*THE TASK*: Please output the listing that follows exactly, but keep all images out.

START THE DATA

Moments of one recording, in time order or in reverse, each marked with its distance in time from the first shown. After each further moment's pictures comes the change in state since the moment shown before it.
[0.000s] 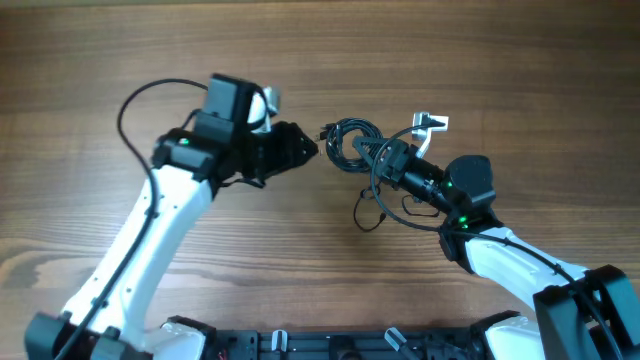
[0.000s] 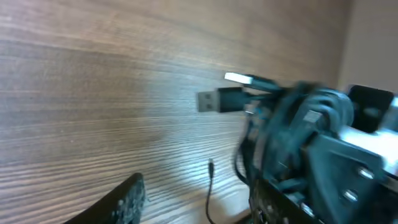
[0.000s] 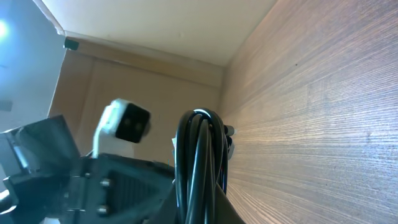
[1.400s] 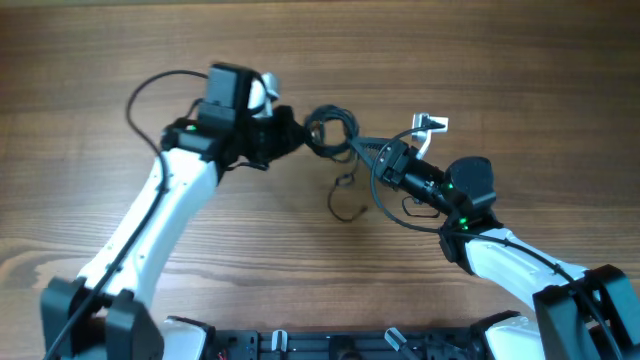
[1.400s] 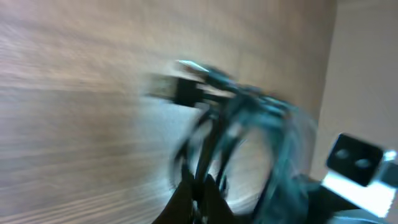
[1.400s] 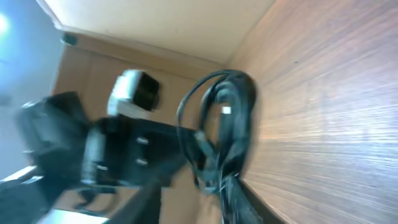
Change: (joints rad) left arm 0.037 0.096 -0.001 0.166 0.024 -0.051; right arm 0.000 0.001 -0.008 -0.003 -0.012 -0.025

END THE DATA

*ANSWER TO THIS EXERCISE*:
Moments of one recording, in time order or in reverse, each marked with its distance in time from the first shown. After each further moment's pictures comes the change in state since the moment shown before it.
[0.000s] 
[0.000s] 
[0.000s] 
[1.400s] 
[1.400s] 
[1.400s] 
Change: (joints rad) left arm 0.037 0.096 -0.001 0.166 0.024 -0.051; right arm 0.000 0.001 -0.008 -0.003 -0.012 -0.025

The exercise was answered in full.